Good luck Rob.... Well be waiting for pictures....


----------



## GoldenJoyx'stwo (Feb 25, 2007)

Have a safe trip Rob! Can't wait to hear how it goes!!! 

I'd like to foster, but DH is having a hard time wrapping his mind around it. He doesn't want to give the dogs up. My niece would be in a tizzy, too. She likes us to dog-sit Bailey.


----------



## gold'nchocolate (May 31, 2005)

Good luck, Rob.

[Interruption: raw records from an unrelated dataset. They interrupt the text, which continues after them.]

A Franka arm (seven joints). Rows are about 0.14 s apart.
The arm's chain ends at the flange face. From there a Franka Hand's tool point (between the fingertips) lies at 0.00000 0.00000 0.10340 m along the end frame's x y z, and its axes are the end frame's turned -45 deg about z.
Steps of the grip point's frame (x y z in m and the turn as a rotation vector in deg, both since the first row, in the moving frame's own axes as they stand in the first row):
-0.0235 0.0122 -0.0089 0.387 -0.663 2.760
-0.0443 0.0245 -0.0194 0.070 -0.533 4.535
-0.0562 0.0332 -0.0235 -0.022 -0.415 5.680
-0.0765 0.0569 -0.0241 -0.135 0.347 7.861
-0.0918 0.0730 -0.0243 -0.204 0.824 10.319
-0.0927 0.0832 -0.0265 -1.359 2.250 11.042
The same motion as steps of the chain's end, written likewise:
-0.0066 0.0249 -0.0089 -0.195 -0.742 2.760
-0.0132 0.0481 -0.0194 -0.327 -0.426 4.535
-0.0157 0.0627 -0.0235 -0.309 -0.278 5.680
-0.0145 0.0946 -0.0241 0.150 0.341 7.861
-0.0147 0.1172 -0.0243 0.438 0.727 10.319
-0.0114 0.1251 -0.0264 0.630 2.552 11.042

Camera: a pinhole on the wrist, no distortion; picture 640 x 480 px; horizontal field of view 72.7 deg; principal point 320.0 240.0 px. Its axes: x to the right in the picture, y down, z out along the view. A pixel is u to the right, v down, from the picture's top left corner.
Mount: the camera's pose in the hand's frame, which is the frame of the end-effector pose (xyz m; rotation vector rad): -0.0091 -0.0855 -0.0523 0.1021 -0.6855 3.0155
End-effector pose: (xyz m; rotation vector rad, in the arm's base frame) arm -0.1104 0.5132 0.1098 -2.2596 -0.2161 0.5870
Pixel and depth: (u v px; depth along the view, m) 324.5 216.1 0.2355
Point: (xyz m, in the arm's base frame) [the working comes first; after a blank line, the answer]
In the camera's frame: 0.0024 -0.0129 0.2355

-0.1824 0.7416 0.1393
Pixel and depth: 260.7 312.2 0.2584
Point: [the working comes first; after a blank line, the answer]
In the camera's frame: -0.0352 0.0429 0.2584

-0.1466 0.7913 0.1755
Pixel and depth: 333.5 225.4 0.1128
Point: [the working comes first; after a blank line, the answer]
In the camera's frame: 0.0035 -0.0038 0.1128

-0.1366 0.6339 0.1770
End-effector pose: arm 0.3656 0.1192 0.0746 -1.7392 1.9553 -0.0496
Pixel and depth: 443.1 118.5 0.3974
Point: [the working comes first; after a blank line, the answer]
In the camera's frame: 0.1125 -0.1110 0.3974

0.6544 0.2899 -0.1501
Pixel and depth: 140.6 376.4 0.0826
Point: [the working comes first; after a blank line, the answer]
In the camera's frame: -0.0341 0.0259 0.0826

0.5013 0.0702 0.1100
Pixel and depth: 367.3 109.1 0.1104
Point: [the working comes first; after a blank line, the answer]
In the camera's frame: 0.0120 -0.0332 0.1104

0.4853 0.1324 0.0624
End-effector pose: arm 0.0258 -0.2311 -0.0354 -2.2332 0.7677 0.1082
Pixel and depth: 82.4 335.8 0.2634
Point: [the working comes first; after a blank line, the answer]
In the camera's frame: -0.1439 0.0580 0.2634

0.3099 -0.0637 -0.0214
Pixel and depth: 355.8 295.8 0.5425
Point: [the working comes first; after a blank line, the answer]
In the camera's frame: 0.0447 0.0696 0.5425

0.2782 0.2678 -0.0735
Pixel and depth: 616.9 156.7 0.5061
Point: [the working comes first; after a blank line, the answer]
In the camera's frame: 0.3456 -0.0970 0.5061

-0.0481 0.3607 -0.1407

I hope everyone gets along O.K. 
Is this dog on the G.R.A.P.E site?


----------



## AquaClaraCanines (Mar 5, 2006)

That's wonderful Rob!!!!


----------



## Rob's GRs (Feb 25, 2007)

gold'nchocolate said:


> Is this dog on the G.R.A.P.E site?


 
Not yet..... It will probably be a couple of days until I can take some pictures and write something up to have put up on the site and Petfinder listing.


----------



## Jazz's Mom (Feb 26, 2007)

Good luck! Can't wait to see the pictures.


----------



## Brandy's Mom (Oct 5, 2005)

I'm envious Rob. I'd be a bit nervous too but I'd love to foster someday.


----------



## Karen519 (Aug 21, 2006)

*Rob*

Rob:

You Rock!! 

I am so jealous-there's nothing I want more than a third dog or even to foster!!

Please give us a report on your new foster boy!!!!

What's his name!!


----------



## Old Gold Mum2001 (Feb 25, 2007)

That's awesome Rob. You'll love it  
Safe roadtrip!!!


----------



## BeauShel (May 20, 2007)

Good luck Rob. Cant wait to see pictures of the cutie.


----------



## Angel_Kody (Feb 27, 2007)

Good for you Rob! Good luck and keep us posted!


----------